We often starts our trainer examples with text loader but recently I feel loading text into IDataView is not directly related to the actual training procedure. If we use

/// <summary>
/// Example with one binary label and 10 feature values.
/// </summary>
public class BinaryLabelFloatFeatureVectorSample
{
    public bool Label;

    [VectorType(_simpleBinaryClassSampleFeatureLength)]
    public float[] Features;
}

as our in-memory example, we can create more flexible examples like scikit-learn ones (where data matrix is float matrix) and make ML.NET's learning curve smoother (because users don't need to learn text loader, the loaded data, and trainer at the same time).

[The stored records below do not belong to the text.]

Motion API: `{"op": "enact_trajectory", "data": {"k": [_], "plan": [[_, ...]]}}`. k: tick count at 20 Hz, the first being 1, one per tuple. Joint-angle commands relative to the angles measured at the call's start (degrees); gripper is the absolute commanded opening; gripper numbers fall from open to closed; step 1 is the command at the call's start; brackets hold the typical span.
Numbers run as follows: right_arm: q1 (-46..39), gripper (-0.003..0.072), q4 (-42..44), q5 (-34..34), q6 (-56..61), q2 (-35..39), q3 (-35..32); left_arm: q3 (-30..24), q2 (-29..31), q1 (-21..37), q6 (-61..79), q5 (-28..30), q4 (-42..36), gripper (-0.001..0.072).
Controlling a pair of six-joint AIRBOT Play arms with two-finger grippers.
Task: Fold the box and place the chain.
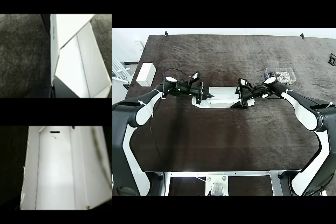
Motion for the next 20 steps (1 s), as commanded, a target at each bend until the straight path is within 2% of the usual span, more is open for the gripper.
{"op": "enact_trajectory", "data": {"k": [1, 15, 20], "plan": [[0.35, 0.0667, -1.11, 0.15, 0.07, -0.33, 0.85, 0.07, -0.02, 0.0, 0.0, 0.04, 0.0, 0.0022], [1.14, 0.0665, -1.22, -0.74, 0.13, -0.79, 1.09, 0.07, -0.02, 0.0, 0.0, 0.02, 0.0, 0.0022], [1.14, 0.063, -1.22, -0.94, 0.28, -1.05, 1.09, 0.07, -0.02, 0.0, 0.0, 0.02, 0.0, 0.0022]]}}
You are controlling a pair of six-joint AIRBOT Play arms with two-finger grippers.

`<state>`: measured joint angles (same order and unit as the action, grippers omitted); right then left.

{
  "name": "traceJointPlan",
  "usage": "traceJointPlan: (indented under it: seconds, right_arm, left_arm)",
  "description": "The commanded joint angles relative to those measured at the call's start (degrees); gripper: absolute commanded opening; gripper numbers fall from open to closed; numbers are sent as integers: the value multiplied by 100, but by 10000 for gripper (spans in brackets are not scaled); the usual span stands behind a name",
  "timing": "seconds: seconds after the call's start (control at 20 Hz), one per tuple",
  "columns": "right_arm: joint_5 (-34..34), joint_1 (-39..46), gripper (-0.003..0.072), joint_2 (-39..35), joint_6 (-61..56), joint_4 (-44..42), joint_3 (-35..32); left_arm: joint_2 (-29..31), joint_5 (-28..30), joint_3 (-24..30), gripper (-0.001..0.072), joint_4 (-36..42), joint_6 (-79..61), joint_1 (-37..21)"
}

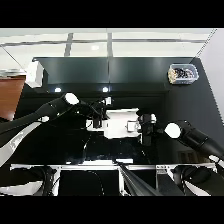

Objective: Fold the box and place the chain.

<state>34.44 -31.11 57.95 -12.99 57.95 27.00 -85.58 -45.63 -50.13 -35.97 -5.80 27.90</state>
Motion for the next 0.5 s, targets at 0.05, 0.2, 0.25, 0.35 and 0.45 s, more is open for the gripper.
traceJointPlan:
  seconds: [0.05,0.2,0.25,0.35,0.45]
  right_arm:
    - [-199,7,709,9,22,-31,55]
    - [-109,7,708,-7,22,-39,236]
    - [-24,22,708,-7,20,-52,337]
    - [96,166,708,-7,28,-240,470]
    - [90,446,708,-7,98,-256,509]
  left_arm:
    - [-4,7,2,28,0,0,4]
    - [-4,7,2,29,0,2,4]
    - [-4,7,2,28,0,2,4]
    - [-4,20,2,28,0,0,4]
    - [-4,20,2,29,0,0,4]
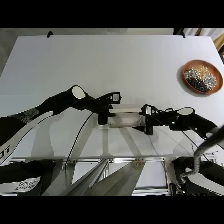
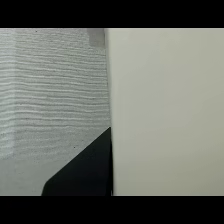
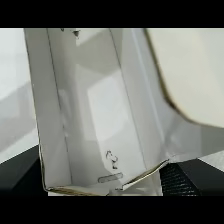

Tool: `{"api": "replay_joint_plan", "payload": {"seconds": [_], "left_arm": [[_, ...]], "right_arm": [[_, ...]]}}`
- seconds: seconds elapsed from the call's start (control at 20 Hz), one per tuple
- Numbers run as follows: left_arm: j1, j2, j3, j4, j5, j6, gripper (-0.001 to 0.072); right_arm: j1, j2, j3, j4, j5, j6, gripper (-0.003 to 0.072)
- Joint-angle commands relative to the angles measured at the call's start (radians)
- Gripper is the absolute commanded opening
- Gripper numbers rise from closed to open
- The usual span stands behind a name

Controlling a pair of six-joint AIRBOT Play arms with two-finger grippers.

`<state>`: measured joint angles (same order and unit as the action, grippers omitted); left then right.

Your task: Fold the box and place the chain.

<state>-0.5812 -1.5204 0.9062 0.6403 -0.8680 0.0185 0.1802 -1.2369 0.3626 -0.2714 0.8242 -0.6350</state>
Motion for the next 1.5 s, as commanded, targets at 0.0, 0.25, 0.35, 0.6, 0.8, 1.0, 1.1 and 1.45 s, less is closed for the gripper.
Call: {"api": "replay_joint_plan", "payload": {"seconds": [0.0, 0.25, 0.35, 0.6, 0.8, 1.0, 1.1, 1.45], "left_arm": [[0.000, 0.001, 0.000, 0.000, 0.000, 0.000, 0.0010], [0.000, 0.001, 0.000, 0.000, 0.000, 0.000, 0.0010], [0.000, 0.001, 0.000, 0.000, 0.000, 0.000, 0.0010], [0.000, 0.001, 0.000, 0.000, 0.000, 0.000, 0.0010], [0.000, 0.001, 0.000, 0.000, 0.000, 0.000, 0.0010], [0.000, 0.001, 0.000, 0.000, 0.000, 0.000, 0.0010], [0.000, 0.001, 0.000, 0.000, 0.000, 0.000, 0.0010], [0.000, 0.001, 0.000, 0.000, 0.000, 0.000, 0.0010]], "right_arm": [[-0.001, -0.031, 0.003, -0.002, -0.002, -0.002, 0.0644], [-0.001, -0.039, 0.006, 0.010, -0.010, -0.046, 0.0556], [-0.001, -0.039, 0.006, 0.019, -0.009, -0.054, 0.0607], [0.000, -0.054, 0.022, 0.029, 0.003, -0.055, 0.0671], [0.018, -0.067, 0.039, 0.025, 0.003, -0.050, 0.0670], [0.018, -0.072, 0.042, 0.013, 0.004, -0.043, 0.0582], [0.018, -0.072, 0.042, -0.001, 0.007, -0.019, 0.0526], [0.018, -0.072, 0.042, -0.047, 0.013, 0.016, 0.0440]]}}
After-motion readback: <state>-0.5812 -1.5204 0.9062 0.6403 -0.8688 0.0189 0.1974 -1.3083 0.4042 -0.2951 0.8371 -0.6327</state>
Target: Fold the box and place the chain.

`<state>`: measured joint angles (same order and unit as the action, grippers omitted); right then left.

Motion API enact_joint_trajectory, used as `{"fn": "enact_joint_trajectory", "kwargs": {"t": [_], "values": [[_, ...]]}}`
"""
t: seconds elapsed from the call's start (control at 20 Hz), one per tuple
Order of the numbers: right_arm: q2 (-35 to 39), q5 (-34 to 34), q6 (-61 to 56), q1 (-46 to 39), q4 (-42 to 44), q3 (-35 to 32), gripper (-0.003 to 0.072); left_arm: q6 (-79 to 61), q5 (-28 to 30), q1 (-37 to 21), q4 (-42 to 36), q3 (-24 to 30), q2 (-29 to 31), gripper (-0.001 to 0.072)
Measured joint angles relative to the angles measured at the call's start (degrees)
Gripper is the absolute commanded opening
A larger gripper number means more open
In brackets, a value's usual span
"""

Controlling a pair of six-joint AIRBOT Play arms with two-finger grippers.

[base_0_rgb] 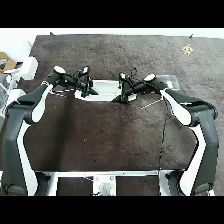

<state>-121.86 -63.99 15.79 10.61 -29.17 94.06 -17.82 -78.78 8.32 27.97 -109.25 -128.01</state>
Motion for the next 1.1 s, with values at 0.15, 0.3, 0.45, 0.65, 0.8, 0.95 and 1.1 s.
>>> {"fn": "enact_joint_trajectory", "kwargs": {"t": [0.15, 0.3, 0.45, 0.65, 0.8, 0.95, 1.1], "values": [[0.0, 0.0, 0.0, 0.0, 0.0, 0.0, 0.0367, 1.9, -0.7, -0.6, -1.2, -0.1, 1.0, 0.0350], [0.0, 0.0, 0.0, 0.0, -0.1, 0.0, 0.0367, 5.0, -1.7, -2.9, -1.0, -0.1, 3.0, 0.0349], [0.0, 0.0, 0.0, 0.0, -0.1, 0.0, 0.0367, 10.3, -5.0, -6.1, -1.0, -0.1, 5.2, 0.0349], [0.0, 0.0, 0.0, 0.0, -0.2, 0.0, 0.0367, 19.1, -13.0, -7.6, -1.1, -0.1, 6.4, 0.0012], [0.0, -0.1, 0.0, 0.0, -0.2, 0.0, 0.0367, 22.7, -17.6, -6.5, -1.4, -0.1, 6.8, 0.0012], [0.0, -0.1, 0.0, 0.0, -0.2, 0.0, 0.0367, 24.7, -18.7, -3.9, -2.3, -0.1, 6.9, 0.0013], [0.0, -0.1, 0.1, 0.0, -0.2, 0.0, 0.0367, 25.9, -16.4, -1.9, -3.7, -0.1, 7.2, 0.0012]]}}
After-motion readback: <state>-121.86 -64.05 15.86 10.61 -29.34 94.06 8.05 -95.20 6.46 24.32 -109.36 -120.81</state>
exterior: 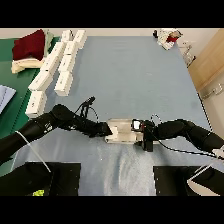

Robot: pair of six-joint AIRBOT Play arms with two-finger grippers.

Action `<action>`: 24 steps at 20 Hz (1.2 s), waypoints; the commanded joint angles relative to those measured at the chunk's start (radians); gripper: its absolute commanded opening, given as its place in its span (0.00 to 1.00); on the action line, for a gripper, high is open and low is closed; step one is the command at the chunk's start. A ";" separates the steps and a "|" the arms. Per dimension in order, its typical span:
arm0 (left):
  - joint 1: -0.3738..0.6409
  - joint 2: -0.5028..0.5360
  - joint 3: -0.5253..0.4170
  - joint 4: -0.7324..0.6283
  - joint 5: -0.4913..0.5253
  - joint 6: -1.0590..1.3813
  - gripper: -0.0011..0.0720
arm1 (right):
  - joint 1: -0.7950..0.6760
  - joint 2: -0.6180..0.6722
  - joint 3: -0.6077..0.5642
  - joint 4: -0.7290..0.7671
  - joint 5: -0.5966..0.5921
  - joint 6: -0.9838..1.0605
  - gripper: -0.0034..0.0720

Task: Fold the box.

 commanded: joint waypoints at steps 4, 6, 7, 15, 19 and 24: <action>-0.172 -0.003 0.120 0.452 0.042 -0.478 0.64 | 0.000 0.001 0.000 0.000 0.000 0.000 0.73; -0.204 -0.022 0.143 0.513 0.010 -0.549 0.64 | 0.000 0.001 0.000 0.000 0.000 0.000 0.73; -0.221 -0.036 0.156 0.530 0.000 -0.571 0.64 | 0.000 0.001 0.000 0.000 0.000 0.000 0.73; -0.351 -0.167 0.298 0.723 -0.100 -0.786 0.64 | 0.000 0.001 0.000 0.000 0.000 0.000 0.73; -0.409 -0.230 0.332 0.757 -0.142 -0.862 0.64 | 0.000 0.001 0.000 0.000 0.000 0.000 0.73; -0.461 -0.299 0.413 0.853 -0.201 -0.956 0.64 | 0.000 0.001 0.000 0.000 0.000 0.000 0.73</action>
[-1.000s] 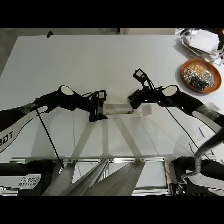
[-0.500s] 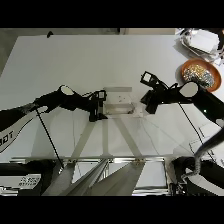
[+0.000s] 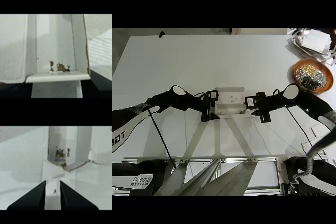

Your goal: Fold the box and place the chain.

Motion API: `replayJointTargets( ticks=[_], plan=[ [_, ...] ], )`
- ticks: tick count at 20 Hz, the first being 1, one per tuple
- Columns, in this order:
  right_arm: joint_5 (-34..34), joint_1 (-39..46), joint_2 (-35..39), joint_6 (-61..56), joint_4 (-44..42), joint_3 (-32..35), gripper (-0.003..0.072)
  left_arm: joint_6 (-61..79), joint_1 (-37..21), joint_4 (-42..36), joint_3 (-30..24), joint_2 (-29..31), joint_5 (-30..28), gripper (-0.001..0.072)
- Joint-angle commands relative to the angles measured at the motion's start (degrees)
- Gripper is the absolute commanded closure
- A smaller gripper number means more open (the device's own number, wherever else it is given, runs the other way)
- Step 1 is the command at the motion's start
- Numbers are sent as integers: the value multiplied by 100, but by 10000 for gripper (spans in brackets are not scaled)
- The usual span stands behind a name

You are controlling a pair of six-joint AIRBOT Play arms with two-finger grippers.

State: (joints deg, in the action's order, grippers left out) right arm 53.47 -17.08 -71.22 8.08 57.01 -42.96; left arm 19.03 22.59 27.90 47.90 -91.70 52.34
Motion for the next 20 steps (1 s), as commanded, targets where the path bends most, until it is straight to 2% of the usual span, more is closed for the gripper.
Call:
replayJointTargets(
  ticks=[1, 6, 12, 20],
  plan=[
    [-216, -157, -275, 293, -52, 2, 510, 0, 2, 0, -4, 0, 0, 528],
    [-745, -197, -343, 295, -507, 2, 510, 2, 2, 0, -4, 0, 0, 528],
    [-793, -273, -345, 295, -824, 2, 511, 0, 2, -2, -4, 0, 0, 528],
    [-1257, -654, -595, 293, -1086, 0, 509, 2, 2, 0, -4, 0, 0, 528]
  ],
)
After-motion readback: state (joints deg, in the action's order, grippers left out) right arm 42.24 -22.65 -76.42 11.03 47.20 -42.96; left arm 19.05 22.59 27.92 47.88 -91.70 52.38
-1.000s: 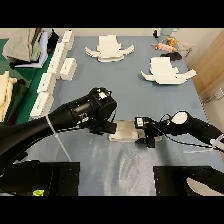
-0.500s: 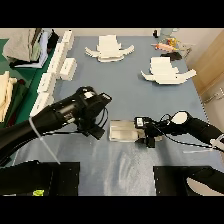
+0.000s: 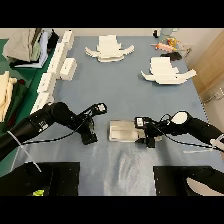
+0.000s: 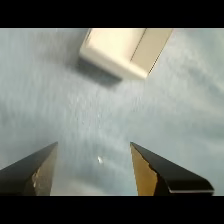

cc @shmoradims, @rogancarr, @sfilipi, @shauheen

#2780 shows a scikit-learn-style example for ML.NET. It is

  • Self-contained --- To understand it, user doesn't need to look another document or use Visual Studio to search for those used functions. Notice that we can't rely on Visual Studio because not everyone is using it (1st partry and 3rd party experiences should the same!).
  • End-to-end to C# developers --- because it trains a model over a C# List and get the prediction back as a C# List (The two ends are not IDataView so user doesn't need to learn IDataView to play with that API).
  • Independent to external packages --- We shouldn’t expect a user who needs doc knows SamplesUtils.
  • Production-friendly --- Doing prediction with C# data structure is included. That's how a trained model will be used in production.